Thesaurus maintains a fingerprint table in the main memory to perform clustering. A TLB-like structure, called the base line cache, is added to the hierarchy as a fast supplement of base lines. When a new line is filled or written back, the cache controller first computes the fingerpring of the line, and searches the base cache for a matching value. If a match is found, then the byte-level delta between the incoming line and the base is calculated, and stored as the body of the compressed block. A 64-bit vector is also attached to the body, with each bit indicating the presence of a delta value. As a special optmization, if the two lines are an exact match, no body of the line will be stored. Instead, the controller will simply allocate a tag, and point the tag to the base block. If a match cannot be found, then the main memory base line table is searched using the fingreprint as the key. If there is still no matching, then an element in the main memory table is evicted, which is then replaced by the newly inserted line content and fingerpring. The base line is also inserted into the base line table, and a tag entry pointing to the new base line is allocated by storing the fingerprint value in the tag. If an entry is found, then it will be loaded into the base line cache, before the lookup is re-attempted.

Although the paper does not mention the specific data layout and management of the main memory base line table, it is suggested that each base line also has a reference count, which is incremented when a new tag entry points to the base line or when it is used as the base line, and decrememted when an entry pointing to the line is evicted. When the reference count drops to zero, the base line entry is invalidated.
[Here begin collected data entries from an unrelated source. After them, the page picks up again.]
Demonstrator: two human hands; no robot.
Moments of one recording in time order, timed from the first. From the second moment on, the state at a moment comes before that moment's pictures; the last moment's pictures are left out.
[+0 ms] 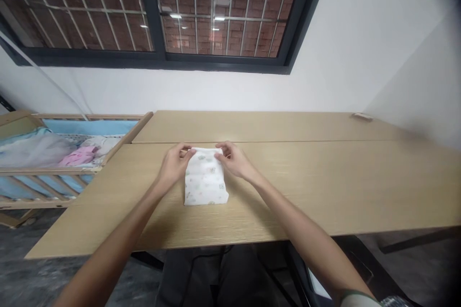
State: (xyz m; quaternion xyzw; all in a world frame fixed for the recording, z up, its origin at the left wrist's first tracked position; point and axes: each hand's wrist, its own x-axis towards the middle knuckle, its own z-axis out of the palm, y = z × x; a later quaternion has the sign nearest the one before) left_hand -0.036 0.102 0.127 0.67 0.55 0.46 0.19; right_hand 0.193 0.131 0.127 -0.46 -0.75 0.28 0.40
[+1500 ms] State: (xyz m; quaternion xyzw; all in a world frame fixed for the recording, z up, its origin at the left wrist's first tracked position) left_hand 0.007 -0.029 0.017 0.81 0.54 0.23 -0.06; right_hand 0.146 0.116 0.066 -0.19 -0.95 0.24 0.05
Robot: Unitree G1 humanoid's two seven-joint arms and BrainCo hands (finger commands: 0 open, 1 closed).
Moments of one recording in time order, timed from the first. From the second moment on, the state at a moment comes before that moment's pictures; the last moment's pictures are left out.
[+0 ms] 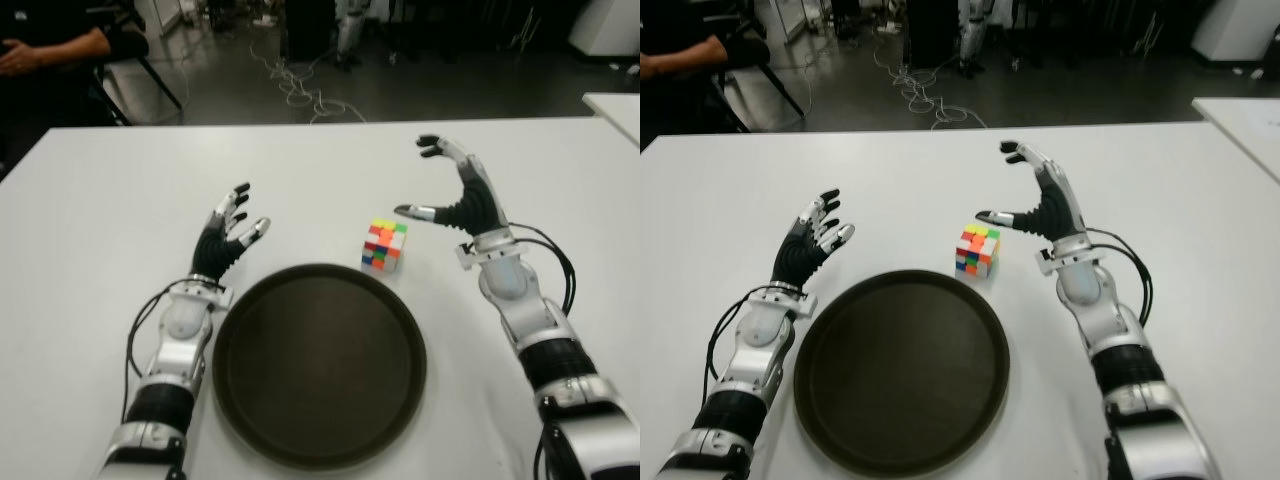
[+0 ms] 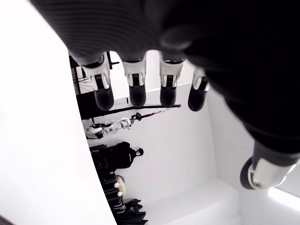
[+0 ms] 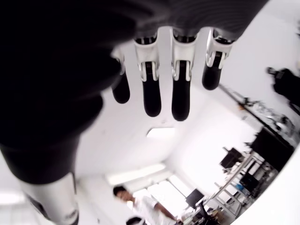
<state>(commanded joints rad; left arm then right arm) -0.32 0.09 0.03 0.62 0.03 -0.51 -0.07 -0.52 -0.26 0.11 0.67 -0.44 -0.69 -0.25</state>
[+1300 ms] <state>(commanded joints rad) -0.30 0.08 0.02 0.58 0.04 -0.49 -0.06 -0.54 -0.40 0.36 0.63 -0.74 -0.65 -0.19</state>
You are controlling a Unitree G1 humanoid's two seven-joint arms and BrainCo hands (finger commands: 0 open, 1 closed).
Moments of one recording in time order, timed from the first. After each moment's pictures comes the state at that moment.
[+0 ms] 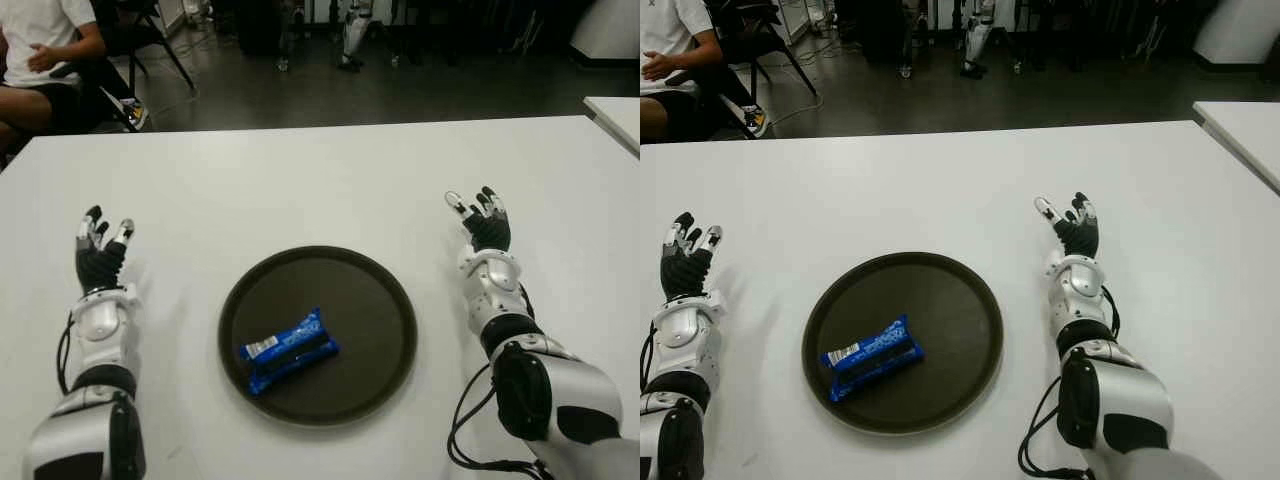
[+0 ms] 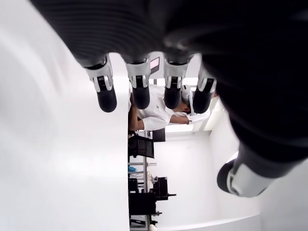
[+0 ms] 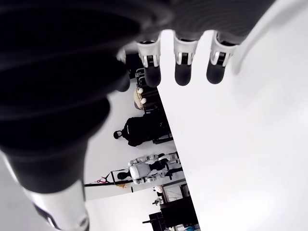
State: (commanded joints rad) left arm -0.52 0.28 0.34 1.21 -0.14 -0.61 0.08; right arm -0.75 -0.06 -0.37 1.27 0.19 -0.36 -0.07
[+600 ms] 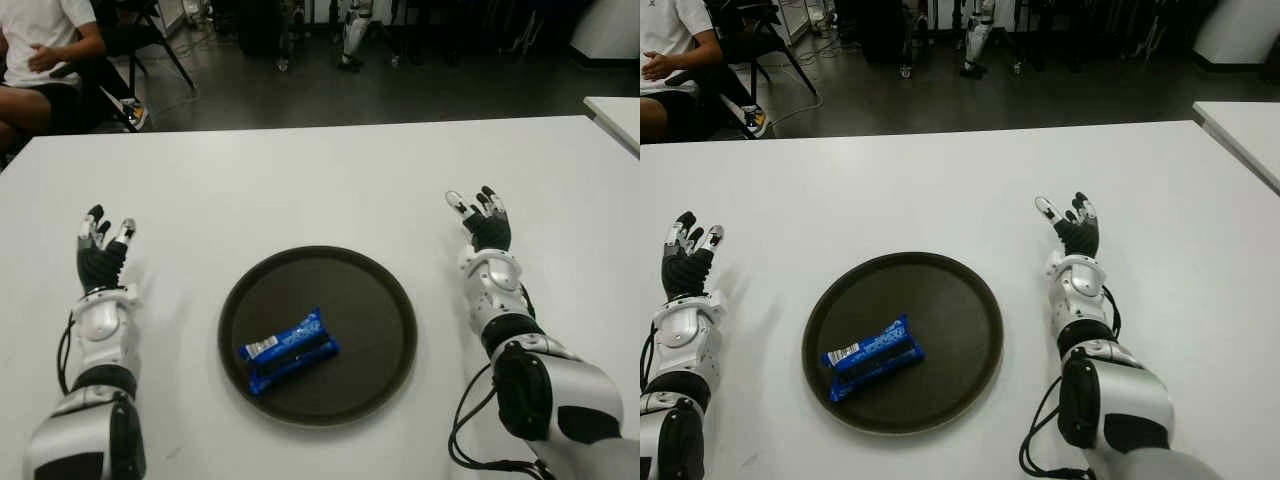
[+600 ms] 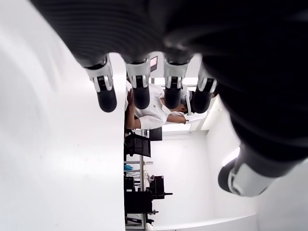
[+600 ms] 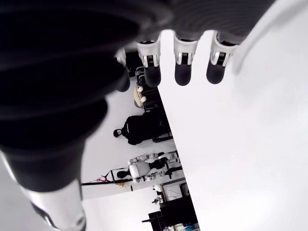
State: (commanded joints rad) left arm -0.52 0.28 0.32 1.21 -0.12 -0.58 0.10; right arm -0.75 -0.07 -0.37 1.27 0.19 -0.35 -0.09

In the above discussion, we have covereds two of the four compression modes: If the block is not present in the base line table, then it is stored in the table, and the compression type is set as “base”, indicating that the entry is to be fetched from the base line table with no extra delta. If, however, the line has a small delta compares witn the base line, then the compression type is “base + delta”, indicating that the controller should access both the data array for delta, and the base line cache for the base at the same time, before combining them together to restore the original line. If the line has a large delta, which exceeds the uncompressed line size, the line will be stored in raw format, with the compression type set to “raw”. Note that this should be extremely rare, since the probablity that the delta is small when two fingerprints match is high. At last, if the incoming line consists of all-zeros, then it will be marked as “zero” in the compression type field, and no data body is allocated from the data slot.